Complete Text   I. Causes   II. Effects   III. Further Research   IV. Recommendations  
Nanex Flash Crash Summary Report 

IV. Recommendations

In our original flash crash report, we made 3 simple and straightforward recommendations. We've clarified and reduced them down to 2 (a rule banning quote stuffing is not required because the minimum quote life rule would effectively stop this practice):

  1. Replace the existing time stamp in consolidated quotation feeds with one generated immediately before that data becomes available to any system.

  2. Add a minimum quote life rule, whereby a quote must remain active until executed, improved, or a specific amount of time (50ms) elapses.

A minimum quote life rule has far less chance for unintended consequences, because as early as 5 years ago, it was essentially in force due to the limits of technology at that time. This chart shows a conservative estimate of the amount of quotes that would have been eliminated if the minimum quote life rule was 50ms. We believe the reduction in quote traffic from this rule would have prevented quote delays, making access to this data more fair to everyone.

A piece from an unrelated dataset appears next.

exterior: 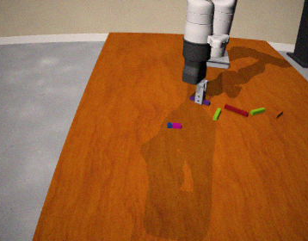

Alternative Recommendations

Alternative 1:
Require  exchanges to route orders based on data from the Security Information Processor or SIP (e.g. CQS/CTS, UQDF/UTDF). This would level the playing field and provide a much better audit trail for determining if a trade received the best possible prices. Currently, each exchange essentially must recreate their own internal SIP in order to determine whether to route an order. The data from this internal SIP is not available (as far as we can tell) from any exchange. We created a video of an application we wrote that illustrates exchange routing and the separate internal SIP.
Alternative 2:
Ban exchanges from providing direct feeds that contain core quote and trade information. Current regulations (Reg NMS, rule 603(a)) prohibits direct exchange feeds from transmitting this core data to a vendor any sooner than it transmits the data to a Network processor (e.g. CQS).

Finally, we think a solution exists without new rules and regulations: if only the SEC would enforce, or at the very least provide guidance to, existing rules and regulations.